Our economy relies on the threat of hostile takeovers by businesses who can profit by identifying mismanaged companies, buying them, jettisoning the bad management or reversing bad decisions, and improving the bottom line as a result to hold corporate executives accountable and to give them an incentive to manage their companies effectively. But, conglomerates with many units purchases to provide internal access to retained earnings that lack meaningful public disclosure of unit performance that would be available if the divisions were separate publicly held firms, discourage this kind of market discipline, as do management friendly rulings of the Delaware courts that allow publicly held corporations to discourage market efforts to hold them accountable with golden parachutes that international financial experts have widely condemned as encouraging systemic risk by rewarding senior executive mismanagement, and other poison pills to discourage shareholder and financial market identification of and intervention to end mismanagement of big businesses.
In theory, antitrust laws should prevent anticompetitive mergers that harm the public interest, but in practice, they are a toothless tiger than looks impressive but has little practical impact. Most of the harm from a bias towards mergers and against holding separate functional business units accountable flows from the collective effect of little incremental decisions whose public impacts are not obvious. By the time that antitrust regulators can truly prove that the merger of the last few oligarchic firms in an industry will harm competition, the damage has already been done, and nothing gives antitrust authorities the power to limit the formation of conglomerates that don't have monopoly power in any one industry, despite the fact that this was one of the concerns that led to the passage of these laws in the first place.

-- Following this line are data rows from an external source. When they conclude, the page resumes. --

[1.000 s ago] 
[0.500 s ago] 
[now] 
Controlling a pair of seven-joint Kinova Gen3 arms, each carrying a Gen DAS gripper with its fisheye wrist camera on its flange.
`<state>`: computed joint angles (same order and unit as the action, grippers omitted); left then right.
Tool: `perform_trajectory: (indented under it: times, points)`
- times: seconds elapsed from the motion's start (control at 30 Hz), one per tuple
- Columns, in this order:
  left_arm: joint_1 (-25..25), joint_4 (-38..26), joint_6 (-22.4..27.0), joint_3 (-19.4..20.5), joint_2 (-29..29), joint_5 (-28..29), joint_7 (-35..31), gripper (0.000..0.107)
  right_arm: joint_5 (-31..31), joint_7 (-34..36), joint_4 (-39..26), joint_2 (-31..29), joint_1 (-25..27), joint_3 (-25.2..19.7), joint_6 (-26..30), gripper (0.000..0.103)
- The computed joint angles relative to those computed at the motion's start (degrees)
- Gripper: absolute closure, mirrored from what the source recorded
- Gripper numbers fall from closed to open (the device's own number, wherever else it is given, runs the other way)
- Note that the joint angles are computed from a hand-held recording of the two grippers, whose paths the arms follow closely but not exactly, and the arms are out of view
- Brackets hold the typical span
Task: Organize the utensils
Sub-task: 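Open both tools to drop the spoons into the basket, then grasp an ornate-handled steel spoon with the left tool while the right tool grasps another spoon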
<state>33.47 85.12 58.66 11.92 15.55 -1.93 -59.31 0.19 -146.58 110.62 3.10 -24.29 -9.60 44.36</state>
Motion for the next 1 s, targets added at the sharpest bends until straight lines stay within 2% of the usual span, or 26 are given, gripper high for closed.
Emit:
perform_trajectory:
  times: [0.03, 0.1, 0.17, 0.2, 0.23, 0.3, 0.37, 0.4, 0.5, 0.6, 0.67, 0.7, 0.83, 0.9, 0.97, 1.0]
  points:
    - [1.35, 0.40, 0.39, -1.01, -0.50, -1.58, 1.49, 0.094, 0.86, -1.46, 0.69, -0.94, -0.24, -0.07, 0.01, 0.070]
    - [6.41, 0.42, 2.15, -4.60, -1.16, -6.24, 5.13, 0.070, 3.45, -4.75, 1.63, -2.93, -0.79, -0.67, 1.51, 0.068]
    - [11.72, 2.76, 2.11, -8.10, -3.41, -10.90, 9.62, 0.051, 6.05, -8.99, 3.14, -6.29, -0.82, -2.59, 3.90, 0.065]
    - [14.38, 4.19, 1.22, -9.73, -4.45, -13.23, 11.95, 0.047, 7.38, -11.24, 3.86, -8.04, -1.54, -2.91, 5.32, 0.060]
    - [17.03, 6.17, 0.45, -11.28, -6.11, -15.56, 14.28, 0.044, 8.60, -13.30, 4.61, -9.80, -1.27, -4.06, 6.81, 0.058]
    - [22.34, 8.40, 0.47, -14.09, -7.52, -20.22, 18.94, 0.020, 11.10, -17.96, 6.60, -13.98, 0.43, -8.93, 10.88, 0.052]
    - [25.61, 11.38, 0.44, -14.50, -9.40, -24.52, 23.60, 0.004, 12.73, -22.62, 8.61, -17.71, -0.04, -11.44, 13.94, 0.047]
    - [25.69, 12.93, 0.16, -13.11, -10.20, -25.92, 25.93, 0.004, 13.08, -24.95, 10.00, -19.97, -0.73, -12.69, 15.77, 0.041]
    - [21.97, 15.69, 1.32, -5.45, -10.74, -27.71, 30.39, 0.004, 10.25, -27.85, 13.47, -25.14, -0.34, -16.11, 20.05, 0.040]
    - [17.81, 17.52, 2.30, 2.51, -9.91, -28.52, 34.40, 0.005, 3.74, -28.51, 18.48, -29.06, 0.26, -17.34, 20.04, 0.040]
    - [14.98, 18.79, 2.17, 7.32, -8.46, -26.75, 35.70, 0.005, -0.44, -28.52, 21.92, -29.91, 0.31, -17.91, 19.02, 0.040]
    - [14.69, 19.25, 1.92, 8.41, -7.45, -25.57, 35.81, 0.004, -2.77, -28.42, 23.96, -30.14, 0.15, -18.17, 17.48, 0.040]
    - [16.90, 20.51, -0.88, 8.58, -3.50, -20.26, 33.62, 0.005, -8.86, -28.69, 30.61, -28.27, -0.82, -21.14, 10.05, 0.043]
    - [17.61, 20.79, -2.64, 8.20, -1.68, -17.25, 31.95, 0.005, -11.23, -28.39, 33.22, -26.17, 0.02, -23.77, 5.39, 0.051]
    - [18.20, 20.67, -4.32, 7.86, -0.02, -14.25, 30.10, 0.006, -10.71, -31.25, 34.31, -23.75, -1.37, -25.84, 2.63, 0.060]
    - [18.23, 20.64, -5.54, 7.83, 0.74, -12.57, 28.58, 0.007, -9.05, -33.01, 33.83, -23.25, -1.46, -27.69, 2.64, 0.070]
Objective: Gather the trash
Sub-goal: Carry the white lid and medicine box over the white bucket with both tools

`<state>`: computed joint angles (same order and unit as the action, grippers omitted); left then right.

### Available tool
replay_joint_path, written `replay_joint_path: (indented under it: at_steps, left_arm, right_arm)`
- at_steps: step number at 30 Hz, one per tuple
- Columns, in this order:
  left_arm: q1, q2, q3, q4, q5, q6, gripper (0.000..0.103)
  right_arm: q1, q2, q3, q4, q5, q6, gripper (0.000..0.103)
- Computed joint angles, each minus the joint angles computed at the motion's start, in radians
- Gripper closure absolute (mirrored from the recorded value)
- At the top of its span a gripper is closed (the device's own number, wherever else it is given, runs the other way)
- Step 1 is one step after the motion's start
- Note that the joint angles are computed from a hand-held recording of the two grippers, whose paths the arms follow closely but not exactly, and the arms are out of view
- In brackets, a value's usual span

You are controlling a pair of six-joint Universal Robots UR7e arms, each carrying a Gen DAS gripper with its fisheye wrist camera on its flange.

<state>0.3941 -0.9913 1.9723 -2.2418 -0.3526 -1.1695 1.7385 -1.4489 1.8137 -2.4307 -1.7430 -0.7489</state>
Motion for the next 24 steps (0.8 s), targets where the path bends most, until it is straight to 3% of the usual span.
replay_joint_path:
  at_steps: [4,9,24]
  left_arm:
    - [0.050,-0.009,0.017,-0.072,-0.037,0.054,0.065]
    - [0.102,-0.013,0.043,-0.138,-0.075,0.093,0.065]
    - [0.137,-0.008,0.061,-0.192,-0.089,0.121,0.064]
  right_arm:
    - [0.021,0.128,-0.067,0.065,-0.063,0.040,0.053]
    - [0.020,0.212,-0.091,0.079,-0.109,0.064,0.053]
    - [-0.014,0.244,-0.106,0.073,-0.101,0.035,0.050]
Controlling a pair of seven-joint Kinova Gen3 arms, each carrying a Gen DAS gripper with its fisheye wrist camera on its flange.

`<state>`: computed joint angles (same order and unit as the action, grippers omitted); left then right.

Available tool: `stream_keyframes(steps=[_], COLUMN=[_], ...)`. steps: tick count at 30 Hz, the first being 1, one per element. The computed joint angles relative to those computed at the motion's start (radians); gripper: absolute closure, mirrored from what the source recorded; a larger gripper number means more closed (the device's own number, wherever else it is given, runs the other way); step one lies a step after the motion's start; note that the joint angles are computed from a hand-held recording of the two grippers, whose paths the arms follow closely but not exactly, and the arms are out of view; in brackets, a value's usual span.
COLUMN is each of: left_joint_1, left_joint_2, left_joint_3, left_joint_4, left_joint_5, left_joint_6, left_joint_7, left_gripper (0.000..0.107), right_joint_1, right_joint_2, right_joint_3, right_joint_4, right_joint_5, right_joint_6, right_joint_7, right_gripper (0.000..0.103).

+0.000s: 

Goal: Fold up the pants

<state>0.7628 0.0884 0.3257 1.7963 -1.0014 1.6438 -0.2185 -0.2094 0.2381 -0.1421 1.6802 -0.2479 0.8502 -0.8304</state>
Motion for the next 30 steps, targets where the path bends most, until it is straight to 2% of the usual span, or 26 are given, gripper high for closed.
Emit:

Collectively, these incentives and corporate and antitrust law flaws have not only negative economic efficiency consequences, but negative consequences for the appropriate distribution of wealth and income in society and the allocation of political power. While economically unreasonably large firms may not necessarily have unreasonable market monopolies in given industries, their sheer size does unreasonably concentrate wealth in a self-dealing economic elite of senior managers and the top professional advisers in investment banks, law firms and accounting firms (for example), and similarly, unreasonably concentrates political power in these unaccountable elites, while providing a means by which businesses have an incentive to fight for the interests of this economic elite as a social class, rather than being disaggregated into the conflicting factions of smaller firms with more particular political interests that the founders envisioned in the Federalist papers that are more easily subjected to the diffuse interests of the majority. In a nutshell, conglomerates encourage logrolling and mutual backscratching not just by politicians themselves but by the monied interests that are developing political coalitions that work to the detriment of the public interest.
Is this a lot to lay at the foot of Internal Revenue Code 368, corporate double taxation, and regulations promulgated by the IRS and SEC? Surely it is. But, the obscure pieces of our regulatory framework conspire to drive the unreasonable concentration of economic power, wealth and income, while simultaneously making our economy less competitive. They may not be flashy, but their day after day, broad systemic impact on the way that decisions are made in the dominant sector of our economy have a cumulative impact that is easily underestimated.